In a country struggling with record budget deficits, feeling outraged about a federal agency that spent almost $900,000 on a lavish booze-soaked conference and Secret Service agents who visited prostitutes while on a taxpayer-funded trip seems natural. And the reactions will be just as natural: Congress will hold hearings, the Obama administration will swear "never again," conservative advocacy groups will send out pitches painting the administration as irredeemably corrupt, liberal ones will try to blame the Bush administration, people will lose their jobs, and, if crimes were committed, some will go to jail.
The Secret Service has already announced it will have "chaperones" on all trips and the General Services Administration, which held the conference, has canceled almost all future conferences. Heads have rolled at both agencies. But, it's all for naught. The Secret Service doesn't need new rules. Neither does GSA. Ending all scandals is impossible and even trying to do so may make an already top-heavy government even less efficient.
It isn't as if this hasn't happened before. Barely two years ago, another federal agency -- what was then called the Minerals Management Service -- ended up under media, congressional, and public spotlights for a hard-partying culture that involved employees taking bribes, doing drugs, and exchanging sexual favors with employees of the companies it was supposed to regulate. (That scandal, which came to encompass some of MMS' actual duties, was actually worse than what seems to have gone on at GSA and Secret Service.) And before that came the millions of dollars that disgraced former lobbyist Jack Abramhoff, who lavished thousands on golf junkets for select federal employees in return for official acts. And so forth.
Regrettable as these scandals are, they were all newsworthy precisely because they're not all that common. While it's possible and desirable to stop government officials from committing crimes on the public's time, simply spending money, even tax money, in a foolish fashion isn't a crime. In Colombia, where the Secret Service scandal took place, buying sex isn't necessarily illegal either. And trying to prevent every potentially foolish decision just isn't worth it for any enterprise inside or outside the government. Every purchase, personnel, and monitoring decision involves dozens of explicit and implicit tradeoffs involving employee morale, spending, convenience, and quality. Government procurement, despite some improvements in recent years, is still terribly burdensome and, in many cases, may spend thousands of dollars worth of employee time on "bargain shopping" that saves much less.
All sizable government agencies already have inspectors general that try to police their activities and a roster of ethics rules far more complex than those found in the overwhelming bulk of private enterprises.

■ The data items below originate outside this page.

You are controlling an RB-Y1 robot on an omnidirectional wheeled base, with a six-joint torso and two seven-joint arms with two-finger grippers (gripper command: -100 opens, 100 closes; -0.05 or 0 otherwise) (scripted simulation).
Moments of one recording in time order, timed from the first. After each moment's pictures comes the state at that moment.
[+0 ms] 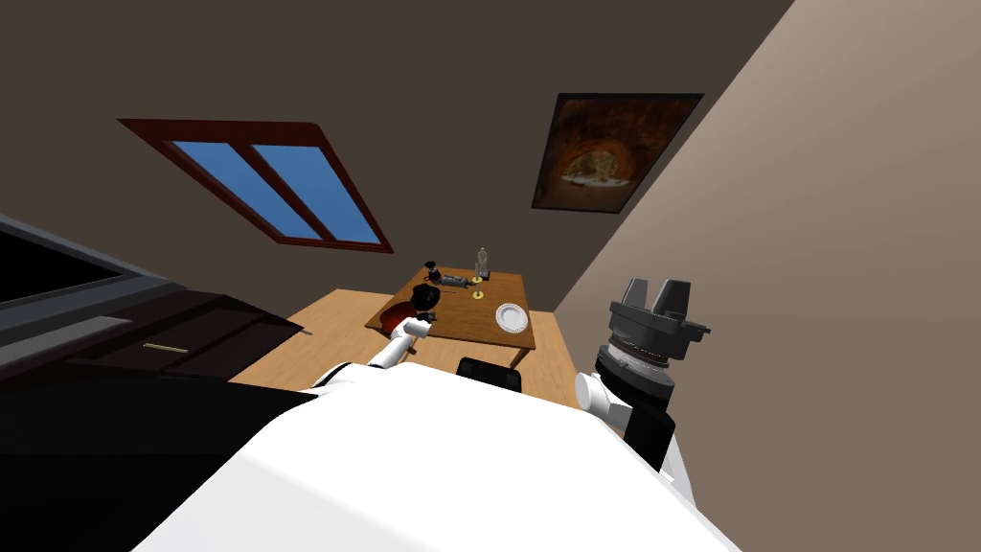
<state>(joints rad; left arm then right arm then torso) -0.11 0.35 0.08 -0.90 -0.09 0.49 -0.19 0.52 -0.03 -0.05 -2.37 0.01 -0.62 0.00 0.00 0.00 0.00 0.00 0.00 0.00</state>
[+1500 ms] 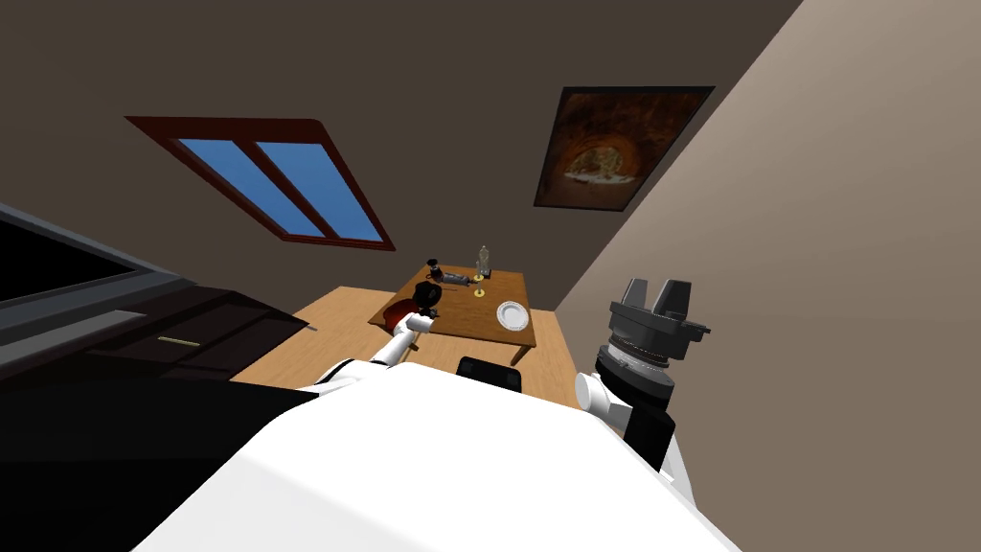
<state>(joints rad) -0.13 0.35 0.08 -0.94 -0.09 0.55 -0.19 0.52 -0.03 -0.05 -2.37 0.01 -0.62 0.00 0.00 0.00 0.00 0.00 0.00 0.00</state>
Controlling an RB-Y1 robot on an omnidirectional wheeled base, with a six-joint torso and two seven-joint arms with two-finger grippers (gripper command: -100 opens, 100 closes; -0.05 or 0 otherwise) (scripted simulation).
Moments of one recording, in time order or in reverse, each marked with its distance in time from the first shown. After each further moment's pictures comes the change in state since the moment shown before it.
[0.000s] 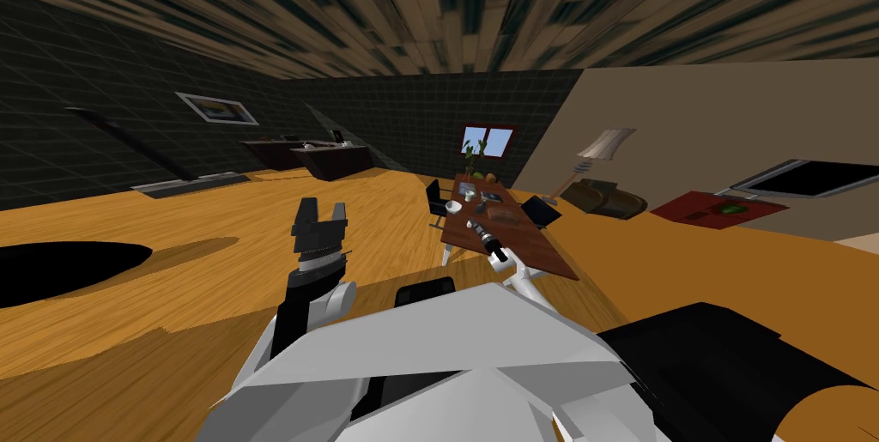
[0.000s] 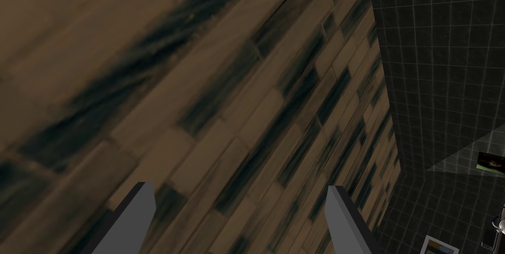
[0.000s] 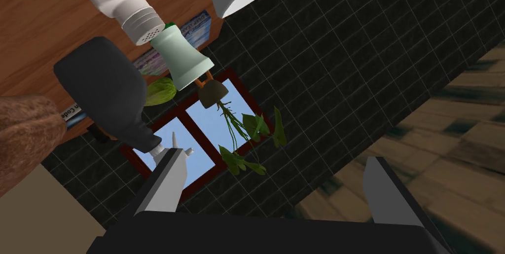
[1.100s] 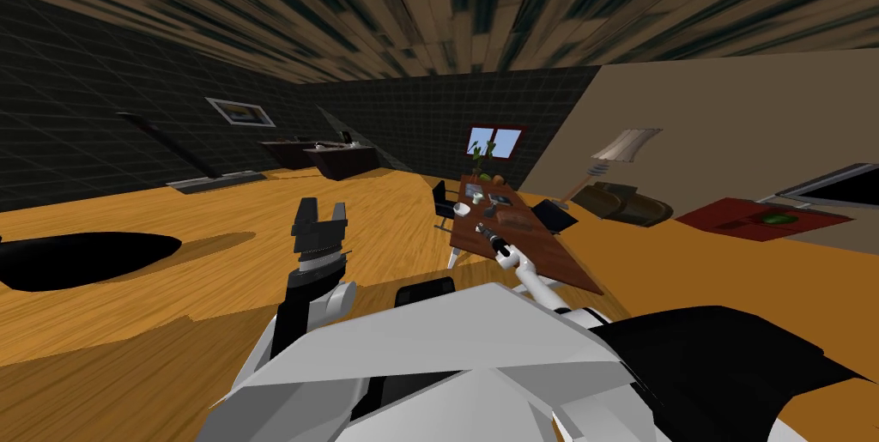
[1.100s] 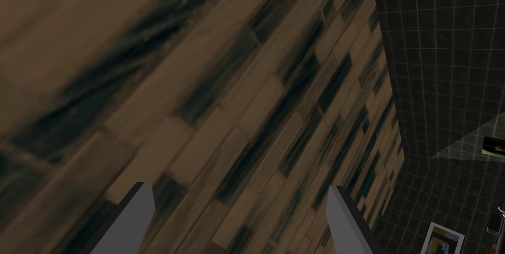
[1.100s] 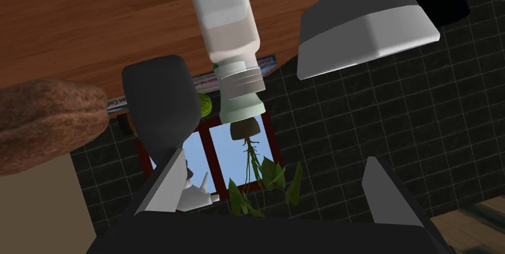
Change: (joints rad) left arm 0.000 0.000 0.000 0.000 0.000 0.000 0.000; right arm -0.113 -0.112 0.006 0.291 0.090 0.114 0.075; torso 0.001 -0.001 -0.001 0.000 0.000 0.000
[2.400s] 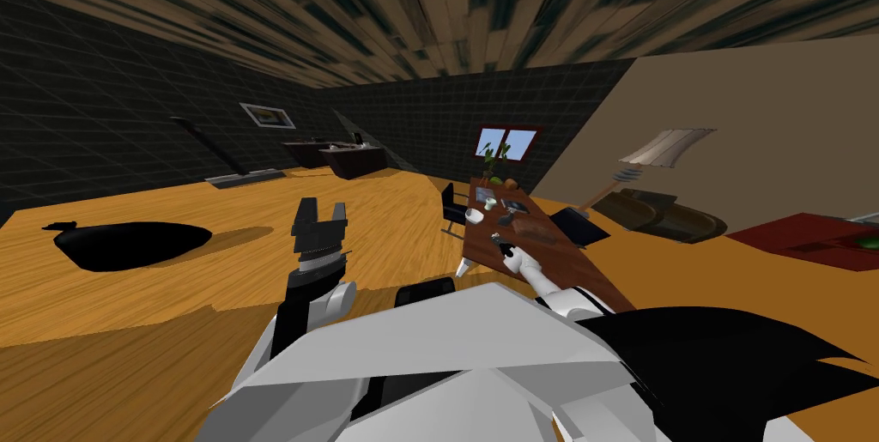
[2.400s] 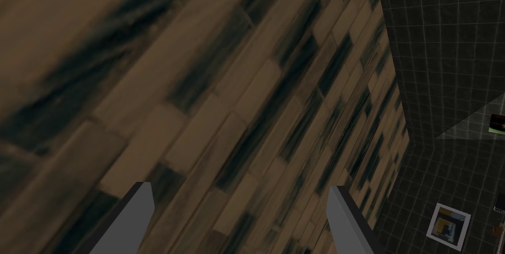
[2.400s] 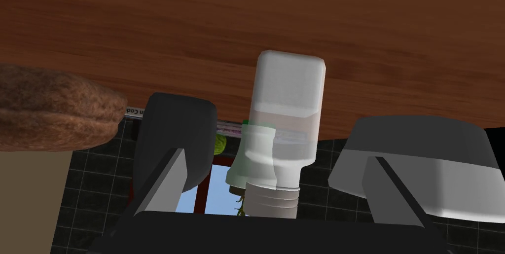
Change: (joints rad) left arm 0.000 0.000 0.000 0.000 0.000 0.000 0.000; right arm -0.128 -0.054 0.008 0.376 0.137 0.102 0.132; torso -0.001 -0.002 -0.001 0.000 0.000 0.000
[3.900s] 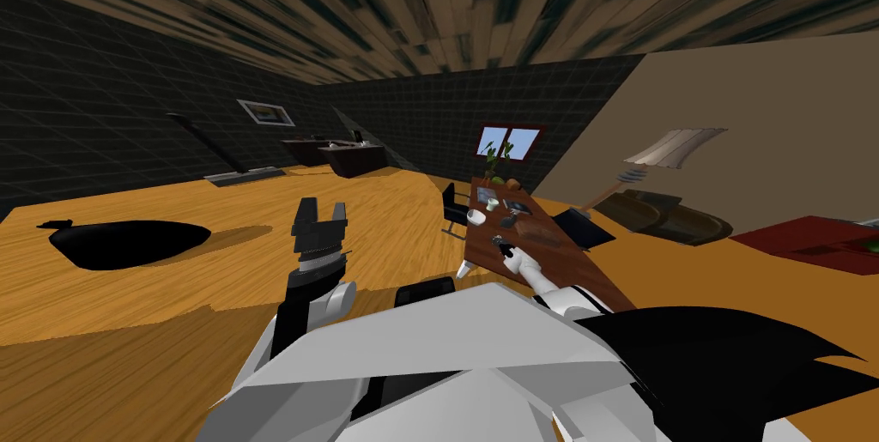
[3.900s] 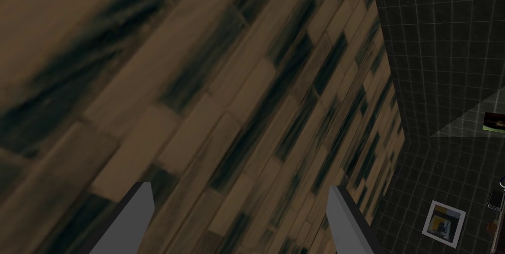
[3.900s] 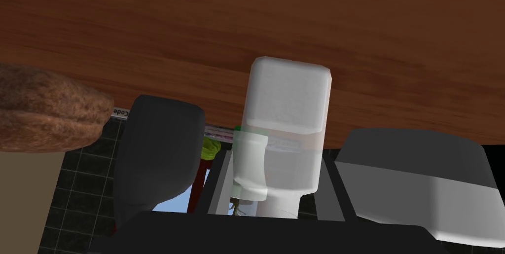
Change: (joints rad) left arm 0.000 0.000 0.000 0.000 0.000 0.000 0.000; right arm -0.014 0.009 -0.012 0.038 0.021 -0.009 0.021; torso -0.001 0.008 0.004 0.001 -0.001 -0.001
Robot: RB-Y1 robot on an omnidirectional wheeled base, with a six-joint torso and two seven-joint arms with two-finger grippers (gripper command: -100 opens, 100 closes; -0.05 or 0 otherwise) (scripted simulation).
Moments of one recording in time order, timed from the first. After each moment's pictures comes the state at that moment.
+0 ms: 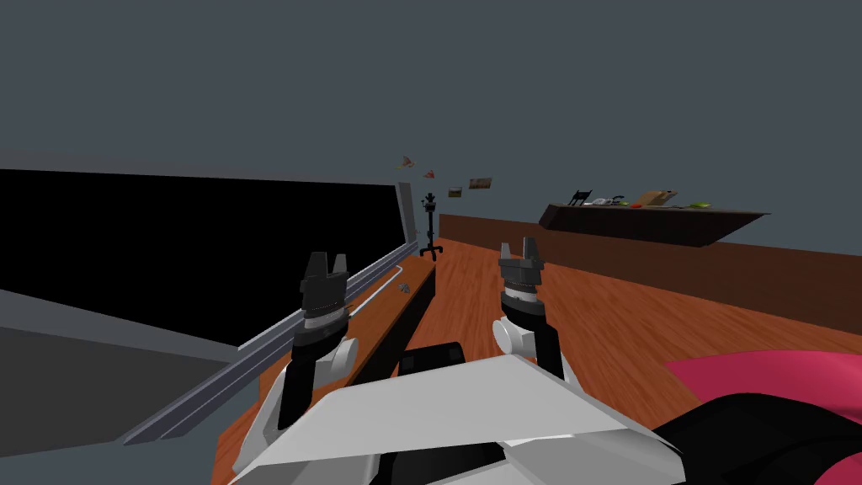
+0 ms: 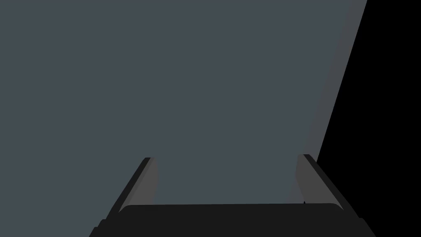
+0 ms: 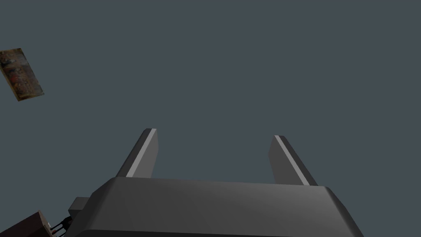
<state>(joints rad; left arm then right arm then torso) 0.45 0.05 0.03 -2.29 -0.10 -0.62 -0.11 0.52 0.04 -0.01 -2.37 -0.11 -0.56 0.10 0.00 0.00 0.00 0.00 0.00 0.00</state>
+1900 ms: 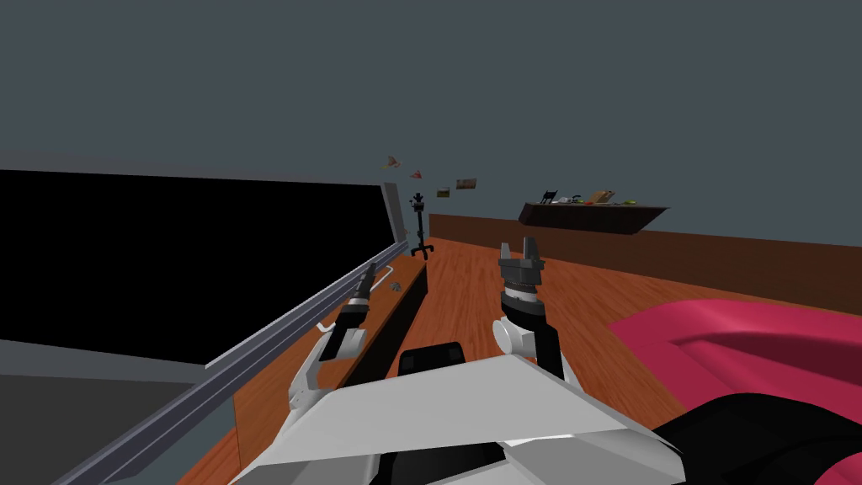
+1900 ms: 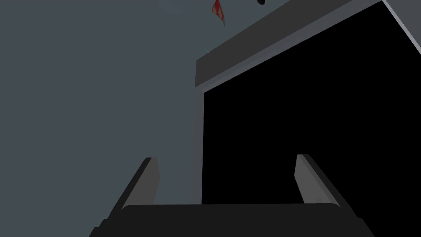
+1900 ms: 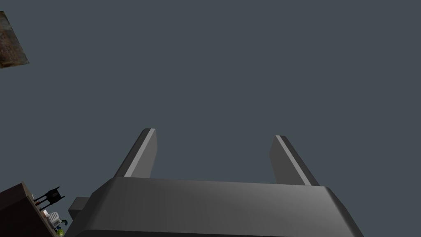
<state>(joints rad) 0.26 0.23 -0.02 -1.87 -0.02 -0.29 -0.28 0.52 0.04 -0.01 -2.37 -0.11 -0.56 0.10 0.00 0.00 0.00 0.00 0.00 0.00</state>
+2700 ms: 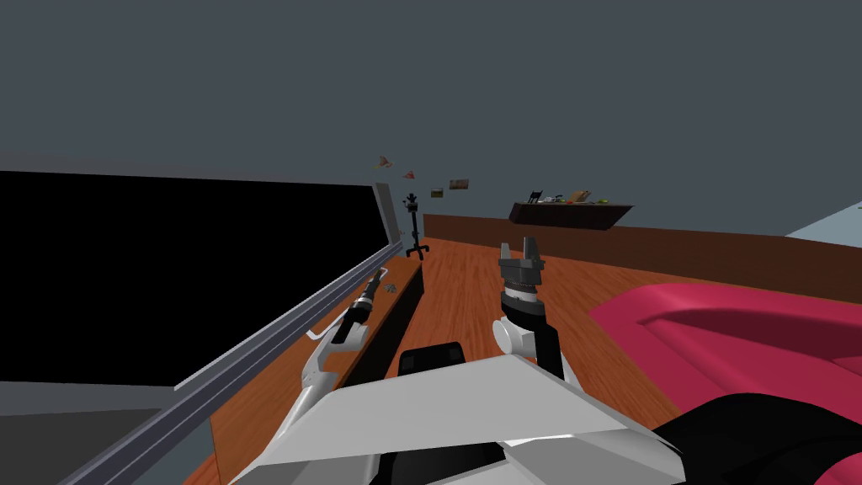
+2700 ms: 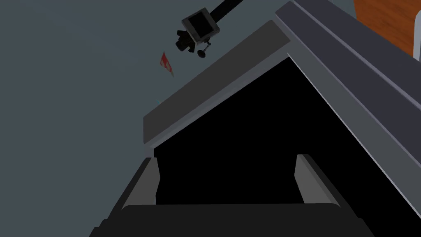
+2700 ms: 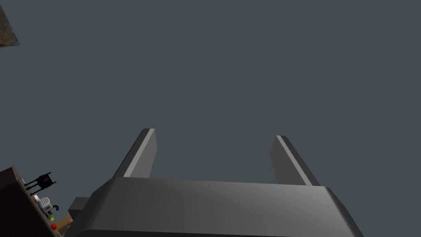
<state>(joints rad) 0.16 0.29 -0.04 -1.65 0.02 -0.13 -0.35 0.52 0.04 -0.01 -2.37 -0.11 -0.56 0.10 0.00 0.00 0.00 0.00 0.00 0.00</state>
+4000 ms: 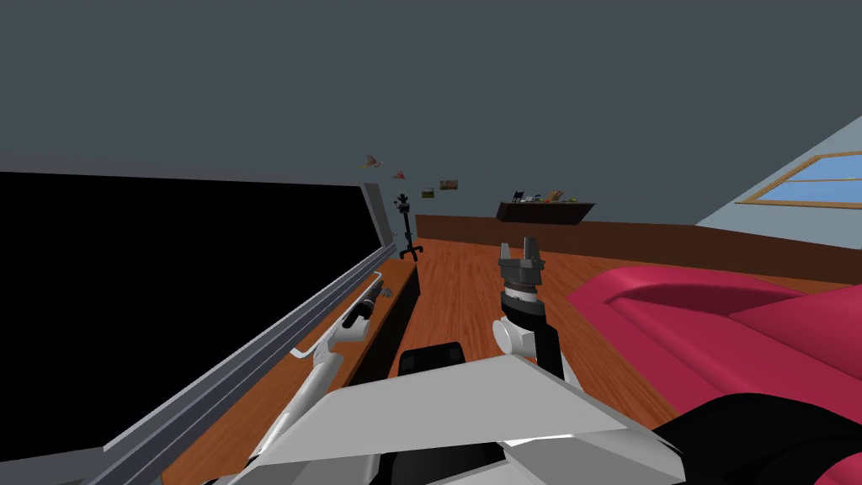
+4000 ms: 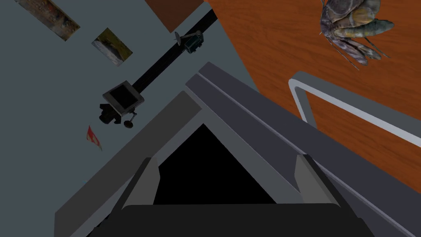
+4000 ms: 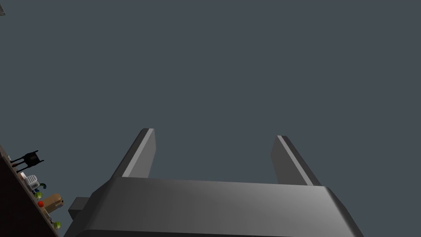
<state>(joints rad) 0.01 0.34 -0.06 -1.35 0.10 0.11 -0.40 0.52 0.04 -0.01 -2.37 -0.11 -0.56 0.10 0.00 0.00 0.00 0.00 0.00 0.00</state>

For good reason, almost all government agencies already operate far more openly than the typical private enterprise. In this context, extreme measures like banning all professional development events are likely to destroy agency morale and sap productivity for no good reason. Likewise, sequestering Secret Service agents in hotels during all off-duty time during travel could well damage morale in the agency that, after all, trains them to sacrifice their lives for top officials. In any case, both the Secret Service and GSA seem to have violated dozens of existing policies and simply enforcing those policies could have prevented the problems.
In the end, some degree of corruption is inevitable given the government's size. No enterprise that employs 2 million people and spends nearly $2.5 trillion could ever do everything well or honestly. Making government run more efficiently, something everyone wishes for, simply isn't possible if every move any federal worker makes has to be double checked in a way that a private business never would.
The bottom line, then, seems pretty simple: the size and scope of government means scandals like those at GSA and The Secret Service are inevitable. Simply making more rules won't end scandals -- that's impossible -- but may make government even less efficient.